Description of the task: Scan the data below and state how many of its lines contain the word "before", giving only the figure.

Excerpted data:
______

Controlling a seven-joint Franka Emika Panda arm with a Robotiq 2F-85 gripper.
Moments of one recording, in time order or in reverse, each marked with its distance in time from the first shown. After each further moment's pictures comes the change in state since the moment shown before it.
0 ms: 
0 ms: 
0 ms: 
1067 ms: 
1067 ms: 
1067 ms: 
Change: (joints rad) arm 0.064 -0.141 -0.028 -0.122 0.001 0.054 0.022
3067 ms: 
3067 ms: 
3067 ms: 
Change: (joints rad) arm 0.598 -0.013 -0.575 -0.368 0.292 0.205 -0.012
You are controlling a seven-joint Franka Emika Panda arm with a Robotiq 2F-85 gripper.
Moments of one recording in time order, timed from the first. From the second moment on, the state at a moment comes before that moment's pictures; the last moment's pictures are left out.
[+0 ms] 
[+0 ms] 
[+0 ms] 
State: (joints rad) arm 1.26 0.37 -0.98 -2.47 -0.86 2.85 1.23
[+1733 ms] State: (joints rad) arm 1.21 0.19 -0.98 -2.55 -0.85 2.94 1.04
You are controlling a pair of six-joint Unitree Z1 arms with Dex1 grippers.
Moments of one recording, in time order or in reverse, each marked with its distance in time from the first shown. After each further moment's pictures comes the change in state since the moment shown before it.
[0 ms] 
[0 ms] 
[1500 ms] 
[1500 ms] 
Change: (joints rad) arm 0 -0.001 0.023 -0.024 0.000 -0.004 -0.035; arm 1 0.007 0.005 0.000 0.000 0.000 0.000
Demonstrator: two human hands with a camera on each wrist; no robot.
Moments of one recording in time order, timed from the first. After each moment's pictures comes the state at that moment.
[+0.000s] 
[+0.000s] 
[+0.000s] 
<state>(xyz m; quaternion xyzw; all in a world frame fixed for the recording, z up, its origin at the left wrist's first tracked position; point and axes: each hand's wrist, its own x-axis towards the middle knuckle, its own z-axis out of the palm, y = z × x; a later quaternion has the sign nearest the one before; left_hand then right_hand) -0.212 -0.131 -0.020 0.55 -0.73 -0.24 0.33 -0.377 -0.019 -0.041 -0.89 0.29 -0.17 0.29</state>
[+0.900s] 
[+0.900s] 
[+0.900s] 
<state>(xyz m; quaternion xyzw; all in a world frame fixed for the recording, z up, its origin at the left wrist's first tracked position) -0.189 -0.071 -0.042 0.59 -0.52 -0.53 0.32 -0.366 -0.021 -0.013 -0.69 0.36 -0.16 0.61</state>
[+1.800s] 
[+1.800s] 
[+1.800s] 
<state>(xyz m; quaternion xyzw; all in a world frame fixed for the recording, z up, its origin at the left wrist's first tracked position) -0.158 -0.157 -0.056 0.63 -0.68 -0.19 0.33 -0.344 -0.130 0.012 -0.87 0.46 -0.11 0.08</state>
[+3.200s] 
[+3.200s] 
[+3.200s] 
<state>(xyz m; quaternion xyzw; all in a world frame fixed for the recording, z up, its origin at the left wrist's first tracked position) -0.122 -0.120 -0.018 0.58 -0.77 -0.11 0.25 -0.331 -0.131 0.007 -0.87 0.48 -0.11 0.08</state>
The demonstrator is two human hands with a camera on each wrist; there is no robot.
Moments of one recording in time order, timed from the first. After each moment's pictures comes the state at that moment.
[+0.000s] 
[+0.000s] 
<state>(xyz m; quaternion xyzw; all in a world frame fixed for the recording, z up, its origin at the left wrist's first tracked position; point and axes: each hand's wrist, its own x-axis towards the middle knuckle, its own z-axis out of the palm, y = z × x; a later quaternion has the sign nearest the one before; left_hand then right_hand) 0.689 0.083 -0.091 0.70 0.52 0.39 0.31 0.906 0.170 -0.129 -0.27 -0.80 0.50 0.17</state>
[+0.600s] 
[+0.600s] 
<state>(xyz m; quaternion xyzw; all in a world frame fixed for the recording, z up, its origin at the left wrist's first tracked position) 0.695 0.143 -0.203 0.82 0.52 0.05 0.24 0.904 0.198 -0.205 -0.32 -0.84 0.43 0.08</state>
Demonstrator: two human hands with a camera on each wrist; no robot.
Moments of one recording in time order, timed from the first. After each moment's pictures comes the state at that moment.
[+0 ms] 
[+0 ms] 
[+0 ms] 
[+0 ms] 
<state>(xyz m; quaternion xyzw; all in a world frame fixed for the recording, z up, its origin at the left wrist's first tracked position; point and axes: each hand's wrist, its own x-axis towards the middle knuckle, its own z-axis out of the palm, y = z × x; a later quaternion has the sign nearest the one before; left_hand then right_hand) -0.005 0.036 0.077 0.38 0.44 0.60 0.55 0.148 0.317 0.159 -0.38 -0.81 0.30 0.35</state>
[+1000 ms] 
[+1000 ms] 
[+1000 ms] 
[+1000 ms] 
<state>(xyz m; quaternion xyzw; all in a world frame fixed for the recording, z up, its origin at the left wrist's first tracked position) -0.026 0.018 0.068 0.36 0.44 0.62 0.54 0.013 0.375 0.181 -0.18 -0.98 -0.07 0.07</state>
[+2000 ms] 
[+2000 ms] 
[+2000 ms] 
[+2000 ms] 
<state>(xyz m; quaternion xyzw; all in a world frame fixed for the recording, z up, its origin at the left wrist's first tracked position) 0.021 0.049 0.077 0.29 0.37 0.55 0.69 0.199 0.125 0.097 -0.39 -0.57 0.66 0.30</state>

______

Exercise solution: 6